Excerpted data Start Marker

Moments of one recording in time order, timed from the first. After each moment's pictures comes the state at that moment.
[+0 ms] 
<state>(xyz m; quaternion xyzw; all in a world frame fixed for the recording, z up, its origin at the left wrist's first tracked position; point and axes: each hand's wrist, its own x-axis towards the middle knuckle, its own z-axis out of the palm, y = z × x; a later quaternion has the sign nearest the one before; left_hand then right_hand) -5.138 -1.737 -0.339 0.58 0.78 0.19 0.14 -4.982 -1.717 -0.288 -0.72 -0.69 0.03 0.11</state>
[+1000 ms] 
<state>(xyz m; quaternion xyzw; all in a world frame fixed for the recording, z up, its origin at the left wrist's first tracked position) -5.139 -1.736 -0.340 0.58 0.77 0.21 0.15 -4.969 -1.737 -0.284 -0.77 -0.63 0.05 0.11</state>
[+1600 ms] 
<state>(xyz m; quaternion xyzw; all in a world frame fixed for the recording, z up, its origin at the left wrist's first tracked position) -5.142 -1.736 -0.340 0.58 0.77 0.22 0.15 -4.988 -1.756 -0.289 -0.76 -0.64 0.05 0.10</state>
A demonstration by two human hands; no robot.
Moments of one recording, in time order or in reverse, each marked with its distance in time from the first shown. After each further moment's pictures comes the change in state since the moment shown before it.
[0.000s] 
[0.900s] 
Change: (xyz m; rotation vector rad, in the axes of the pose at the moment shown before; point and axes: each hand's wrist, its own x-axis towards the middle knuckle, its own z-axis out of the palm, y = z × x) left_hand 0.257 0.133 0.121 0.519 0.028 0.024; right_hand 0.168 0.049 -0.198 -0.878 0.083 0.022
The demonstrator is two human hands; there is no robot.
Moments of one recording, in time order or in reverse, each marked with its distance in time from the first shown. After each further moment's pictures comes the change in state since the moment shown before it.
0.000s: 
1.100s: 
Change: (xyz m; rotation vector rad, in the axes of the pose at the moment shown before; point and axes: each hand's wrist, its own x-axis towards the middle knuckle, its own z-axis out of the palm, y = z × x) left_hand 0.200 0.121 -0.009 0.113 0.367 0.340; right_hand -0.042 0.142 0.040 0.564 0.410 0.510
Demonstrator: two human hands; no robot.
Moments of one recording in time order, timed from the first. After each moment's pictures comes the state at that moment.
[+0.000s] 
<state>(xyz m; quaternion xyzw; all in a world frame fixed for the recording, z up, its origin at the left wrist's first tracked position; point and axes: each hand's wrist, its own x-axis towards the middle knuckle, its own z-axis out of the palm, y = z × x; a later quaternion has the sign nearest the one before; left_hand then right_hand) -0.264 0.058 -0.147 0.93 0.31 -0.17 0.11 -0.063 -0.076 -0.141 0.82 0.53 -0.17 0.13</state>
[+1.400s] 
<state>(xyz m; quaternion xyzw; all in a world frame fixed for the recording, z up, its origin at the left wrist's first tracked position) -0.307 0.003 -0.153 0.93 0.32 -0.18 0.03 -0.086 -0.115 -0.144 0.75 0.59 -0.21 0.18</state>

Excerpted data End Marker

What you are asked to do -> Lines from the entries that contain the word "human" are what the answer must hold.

Task result ->
A demonstration by two human hands; no robot.
The demonstrator is two human hands; there is no robot.
Demonstrator: two human hands; no robot.

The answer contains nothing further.